Il risultato è un unico album, composto da 34 brani per una durata di 60:11 minuti, prodotto da Lakeshore e Invada Records e pubblicato online il 20 ottobre 2017.

  • Walkin' in Hawkins - 2:36
  • Home - 1:50
  • Eulogy - 3:40
  • On the Bus - 2:04
  • Presumptuous - 1:34
  • Eight Fifteen - 1:25
  • The First Lie - 1:14
  • Scars - 1:43
  • I Can Save Them - 1:54
  • Descent into the Rift - 1:26
  • Chicago - 2:54
  • Looking for a Way Out - 1:37
  • Birth/Rescue - 3:21
  • In the Woods - 0:54
  • Digging - 1:06
  • Symptoms - 3:39
  • Eggo in the Snow - 1:01
  • Soldiers - 2:10
  • Choises - 2:01
  • Never Tell - 1:53
  • She Wants Me to Find Her - 2:27
  • Shouldn't Have Lied - 2:56
  • It's a Trap - 2:57
  • Crib - 2:27
  • The Return - 3:21
  • Escape - 1:42
  • We Go Out Tonight - 2:15
  • Connect the Dots - 1:20
  • The Hub - 3:55
  • On Edge - 1:17
  • What Else Did You See? - 1:23
  • Run - 1:20
  • Levitation - 2:08
  • To Be Continued - 2:08

La compilation di Stranger Things (Soundtrack from the Netflix Original Series)

Oltre che dalle musiche originali firmate da Kyle Dixon e Michael Stein dei Survive, la colonna sonora di Stranger Things è composta anche da un mix di brani degli anni '70 e '80.

I vari pezzi (tra cui ci sono Every Breath You Take dei Police, Should I Stay or Should I Go dei Clash, Runway dei Bon Jovi) sono stati raccolti in una compilation e mixati a brevi momenti di parlato estrapolati dalla prima e dalla seconda stagione.

L'album è stato pubblicato il 27 ottobre 2017 da Legacy Recordings, in contemporanea con il rilascio dei nuovi episodi.

Stranger Things 2: l'Easter egg di Spotify

Le atmosfere sono grandi protagoniste di Stranger Things.

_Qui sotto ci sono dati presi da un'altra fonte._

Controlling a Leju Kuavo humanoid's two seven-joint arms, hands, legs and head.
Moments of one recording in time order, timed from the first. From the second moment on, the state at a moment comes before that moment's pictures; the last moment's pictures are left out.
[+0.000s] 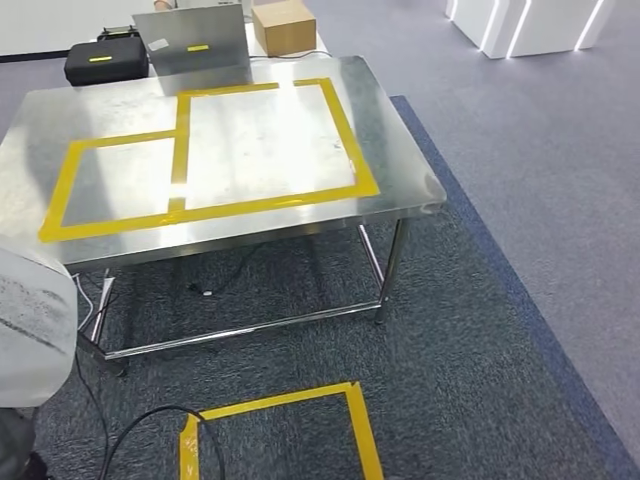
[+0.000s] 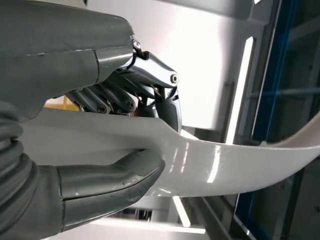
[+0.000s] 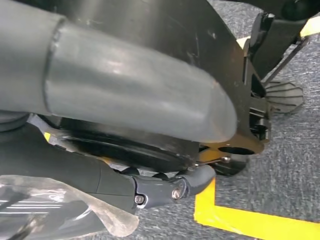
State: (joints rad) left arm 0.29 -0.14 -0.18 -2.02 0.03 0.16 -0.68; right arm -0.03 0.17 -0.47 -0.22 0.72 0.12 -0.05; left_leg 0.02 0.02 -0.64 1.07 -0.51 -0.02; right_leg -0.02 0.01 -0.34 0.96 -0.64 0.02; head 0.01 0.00
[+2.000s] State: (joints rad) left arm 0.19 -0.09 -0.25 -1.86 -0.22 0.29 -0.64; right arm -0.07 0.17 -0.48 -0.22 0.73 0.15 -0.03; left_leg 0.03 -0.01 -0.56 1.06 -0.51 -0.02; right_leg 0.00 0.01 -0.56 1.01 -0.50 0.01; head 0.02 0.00
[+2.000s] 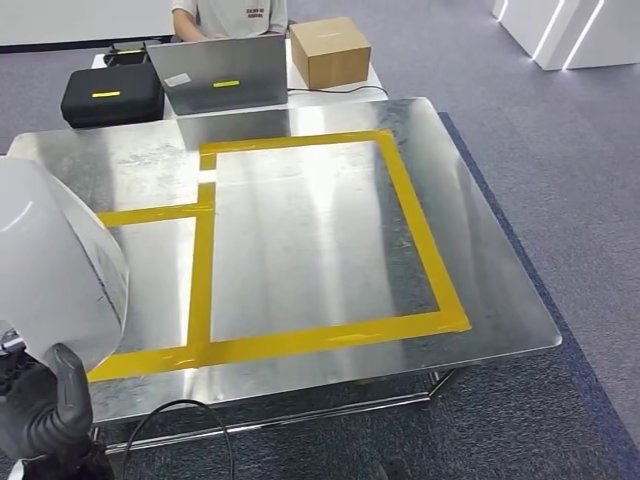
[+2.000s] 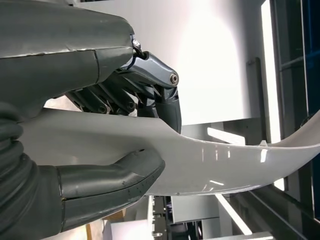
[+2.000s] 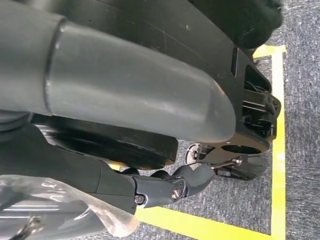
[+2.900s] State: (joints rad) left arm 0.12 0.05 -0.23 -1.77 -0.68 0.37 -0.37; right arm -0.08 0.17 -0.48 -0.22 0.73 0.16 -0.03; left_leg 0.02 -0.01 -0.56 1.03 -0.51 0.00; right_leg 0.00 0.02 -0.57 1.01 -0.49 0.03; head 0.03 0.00
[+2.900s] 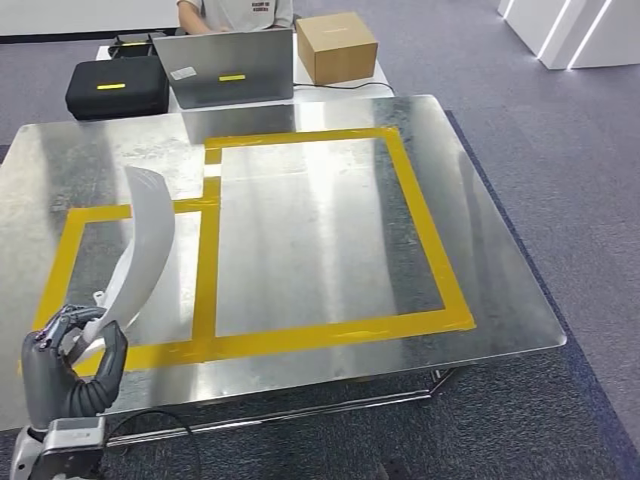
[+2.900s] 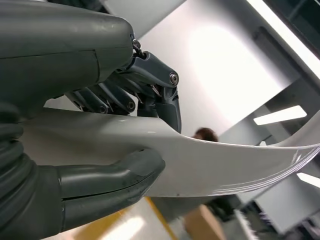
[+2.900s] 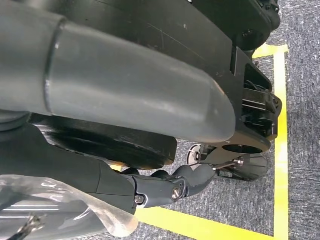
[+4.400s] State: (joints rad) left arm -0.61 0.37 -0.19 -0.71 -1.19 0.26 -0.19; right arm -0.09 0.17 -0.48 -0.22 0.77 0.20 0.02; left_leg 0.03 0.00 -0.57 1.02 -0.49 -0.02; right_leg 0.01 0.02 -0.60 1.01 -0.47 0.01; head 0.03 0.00
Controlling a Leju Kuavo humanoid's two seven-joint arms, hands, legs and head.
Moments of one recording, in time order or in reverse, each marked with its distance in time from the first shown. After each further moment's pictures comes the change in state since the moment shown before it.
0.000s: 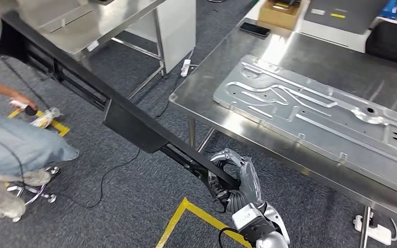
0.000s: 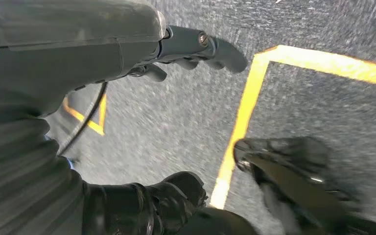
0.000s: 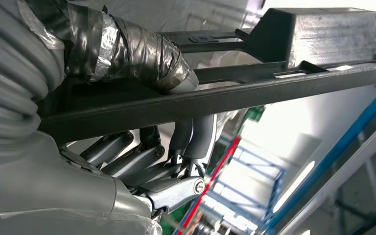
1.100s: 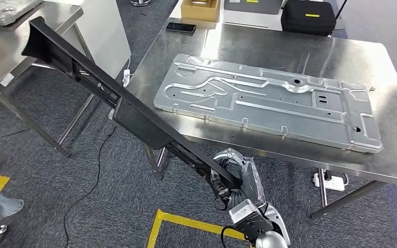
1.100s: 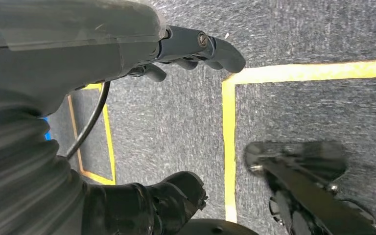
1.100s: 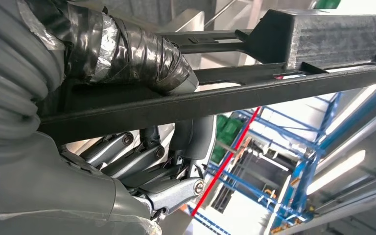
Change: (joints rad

Basta sentire la voce di Will uscire distorta dal walkie talkie mentre canta Should I Stay or Should i Go o vedere le luci delle torce di Joyce e dello Sceriffo Hopper che fendono l'oscurità lattiginosa del Sottosopra per ritrovarsi dentro la serie.

Ma con Spotify l'esperienza diventa ancora più immersiva. La piattaforma di streaming on demand ha voluto rendere omaggio alla storia dei Duffer Brothers regalando ai fan un fantastico Easter egg.

Basta selezionare uno degli album della colonna sonora della prima o della seconda stagione (non la compilation), cliccare su play e attendere qualche istante per... entrare (letteralmente) nel mondo di Undici e dei suoi amici!

Siete pronti ad affrontare il Mind Flayer?